Они подружились. Я решила, что такому голубоперому красавцу, непременно, нужна скромная барышня. Анна Андреевна Ахматова (прошу прощения за такое соприкосновение литературных эпох и пластов, но ….не думаю, что Чехов смог бы вынести общество Цветаевой, а взгляд Вирджинии Вульф убил бы его наповал) щеголяла в скромной белом платьице с черным бантом на спине, а чуть выше банта, красовалось синее, чеховское пятно. Они были предназначены друг для друга, естественно, моей всемогущей рукой, ибо это я посылаю им манну небесную, в виде сухого корма и живительную влагу. Уже через два дня Анька перевоспитала унылого Чехова до неузнаваемости. Он с остервенением вгрызался в мел, подтачивал ветки и выписывал немыслимые кренделя на потолке клетки. Она спокойно и неторопливо вычесывала ему перышки на затылке, он же фанатично поправлял клювом каждую складочку ее повседневного наряда, особенно налегая на пушистые щечки. Утром Чехов кормил Анечку из клюва, а вечером они спали, прижавшись друг к другу крылышками (мысленно она, наверняка, сжимает во сне кончик его крыла). А еще, в особенно счастливые дни, Антошка вытанцовывал перед Ахматовой свои птичьи танцы. Она терпеливо наблюдала за ним, как молодая, мудрая жена, кутаясь в шаль перед камином, наблюдает за ребячеством молодого мужа. Наблюдает и представляет, как скоро в их гостиной станет на одного ребенка больше. Тут я вспоминаю, как Томаш играл с Карениным, в той последней главе. Светлая грусть, вот, как называется это чувство.

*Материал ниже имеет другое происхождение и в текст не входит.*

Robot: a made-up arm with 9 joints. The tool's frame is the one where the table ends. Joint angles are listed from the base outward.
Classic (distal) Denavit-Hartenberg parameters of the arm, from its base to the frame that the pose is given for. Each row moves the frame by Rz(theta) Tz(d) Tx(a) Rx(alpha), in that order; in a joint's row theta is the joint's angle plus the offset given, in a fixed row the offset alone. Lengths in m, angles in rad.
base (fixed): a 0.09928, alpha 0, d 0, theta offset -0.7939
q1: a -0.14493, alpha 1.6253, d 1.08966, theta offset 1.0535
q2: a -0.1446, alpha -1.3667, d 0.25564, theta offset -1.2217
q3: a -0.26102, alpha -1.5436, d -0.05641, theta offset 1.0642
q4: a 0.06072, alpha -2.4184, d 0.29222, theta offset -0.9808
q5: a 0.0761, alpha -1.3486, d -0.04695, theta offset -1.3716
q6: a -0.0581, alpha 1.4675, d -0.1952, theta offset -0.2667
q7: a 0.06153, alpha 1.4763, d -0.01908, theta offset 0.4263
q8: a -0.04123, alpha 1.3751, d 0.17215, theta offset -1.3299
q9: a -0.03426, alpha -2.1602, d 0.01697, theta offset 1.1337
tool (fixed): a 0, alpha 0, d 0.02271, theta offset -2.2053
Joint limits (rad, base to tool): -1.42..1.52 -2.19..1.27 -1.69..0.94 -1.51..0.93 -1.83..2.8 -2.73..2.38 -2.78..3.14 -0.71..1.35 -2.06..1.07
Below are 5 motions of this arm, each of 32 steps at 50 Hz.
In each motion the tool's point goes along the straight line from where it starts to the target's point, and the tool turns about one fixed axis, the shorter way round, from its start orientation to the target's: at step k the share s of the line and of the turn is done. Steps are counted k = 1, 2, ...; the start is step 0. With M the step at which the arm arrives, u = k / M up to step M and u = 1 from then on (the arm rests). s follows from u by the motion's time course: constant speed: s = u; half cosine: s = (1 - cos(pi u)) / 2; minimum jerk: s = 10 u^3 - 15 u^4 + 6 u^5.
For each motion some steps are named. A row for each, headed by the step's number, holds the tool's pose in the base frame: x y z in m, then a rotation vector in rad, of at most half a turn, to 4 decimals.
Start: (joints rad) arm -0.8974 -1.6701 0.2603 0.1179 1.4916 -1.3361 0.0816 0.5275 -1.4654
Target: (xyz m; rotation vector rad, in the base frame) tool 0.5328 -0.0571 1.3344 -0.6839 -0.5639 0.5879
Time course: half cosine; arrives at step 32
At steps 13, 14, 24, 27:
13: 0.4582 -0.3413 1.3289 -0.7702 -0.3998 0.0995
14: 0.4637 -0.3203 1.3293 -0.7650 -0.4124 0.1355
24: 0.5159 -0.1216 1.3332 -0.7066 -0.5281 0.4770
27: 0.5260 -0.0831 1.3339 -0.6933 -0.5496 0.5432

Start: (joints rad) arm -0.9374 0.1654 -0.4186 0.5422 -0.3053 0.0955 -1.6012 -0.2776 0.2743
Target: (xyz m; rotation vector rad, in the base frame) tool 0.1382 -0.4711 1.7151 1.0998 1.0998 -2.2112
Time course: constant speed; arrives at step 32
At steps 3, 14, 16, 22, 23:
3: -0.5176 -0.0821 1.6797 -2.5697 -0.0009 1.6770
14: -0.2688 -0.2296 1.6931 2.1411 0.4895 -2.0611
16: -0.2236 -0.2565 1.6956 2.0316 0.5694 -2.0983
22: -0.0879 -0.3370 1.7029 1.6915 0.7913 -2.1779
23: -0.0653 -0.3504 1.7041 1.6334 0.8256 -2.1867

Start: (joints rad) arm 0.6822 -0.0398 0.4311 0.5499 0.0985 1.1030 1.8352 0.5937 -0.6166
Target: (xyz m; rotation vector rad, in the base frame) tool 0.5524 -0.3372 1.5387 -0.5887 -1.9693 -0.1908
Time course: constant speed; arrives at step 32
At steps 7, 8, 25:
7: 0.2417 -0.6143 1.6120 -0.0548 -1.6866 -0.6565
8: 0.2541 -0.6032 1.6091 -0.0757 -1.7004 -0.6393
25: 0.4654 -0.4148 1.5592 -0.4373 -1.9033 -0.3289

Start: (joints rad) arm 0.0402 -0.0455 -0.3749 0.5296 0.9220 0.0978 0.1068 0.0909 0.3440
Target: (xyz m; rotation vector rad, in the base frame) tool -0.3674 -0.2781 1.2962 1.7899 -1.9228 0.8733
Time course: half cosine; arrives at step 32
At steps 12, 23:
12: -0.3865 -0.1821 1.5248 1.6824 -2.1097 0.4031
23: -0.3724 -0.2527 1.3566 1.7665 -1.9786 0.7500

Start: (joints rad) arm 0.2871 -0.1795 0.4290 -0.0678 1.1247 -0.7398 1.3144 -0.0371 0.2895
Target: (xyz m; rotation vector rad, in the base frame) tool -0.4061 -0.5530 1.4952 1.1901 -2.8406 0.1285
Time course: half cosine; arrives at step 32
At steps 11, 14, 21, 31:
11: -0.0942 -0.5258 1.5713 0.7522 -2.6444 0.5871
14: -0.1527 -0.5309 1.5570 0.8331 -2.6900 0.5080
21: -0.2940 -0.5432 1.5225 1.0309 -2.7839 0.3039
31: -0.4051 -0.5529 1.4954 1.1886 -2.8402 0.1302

Мой отец с отвращением на лице говорит мне, что мама сильно потолстела. В юности, она была стройняшкой и худышкой, и никто не верил, что ей уже двадцать лет. Теперь отец за обеденным столом говорит, что не любит толстых. Мама сносит это с молчаливым задумчивым выражением лица. Что-то мямлит про несовершенство человеческих фигур, а мне, в свою очередь, хочется кричать о несовершенстве человеческих душ и мозгов, позволяющих так унижать и колоть ближнего своего. Я не могу кричать. Я могу молчаливо сносить. Смотреть, как корова и сопеть, не протестуя и не соглашаясь, ибо кто я, чтоб выразить свое мнение (заранее ложное и идеализированное). Он старше меня на двадцать два года, ровно на мою всю жизнь. Отец старше меня на жизнь, но что с того? Мне чаще приходится думать о том, что мы с мамой – это то, от чего у него не сложилась жизнь. Я смотрю ему в глаза, что я делать научилась совсем недавно, и понимаю, что именно такие мысли посещают его, что из-за них он курит с три раза больше, чем раньше и из-за них каждая мелочь превращает его в разъяренное животное, истерично бьющееся в клетке.



Они садятся на разные стороны клетки, зацепившись цепкими коготками, и начинают изо всех сил работать крылышками. Это звук паники - перья, бьющие по прутьям, но для них – это совсем другое. Клетка подвешена на веревке чуть выше уровня моих глаз. В потоке воздуха она начинает кружиться вокруг своей оси. Чехов и Ахматова усаживаются на жердочку и смотрят на новый, каруселящий мир и их голоса возбужденно и радостно сливаются в поток бурного веселья.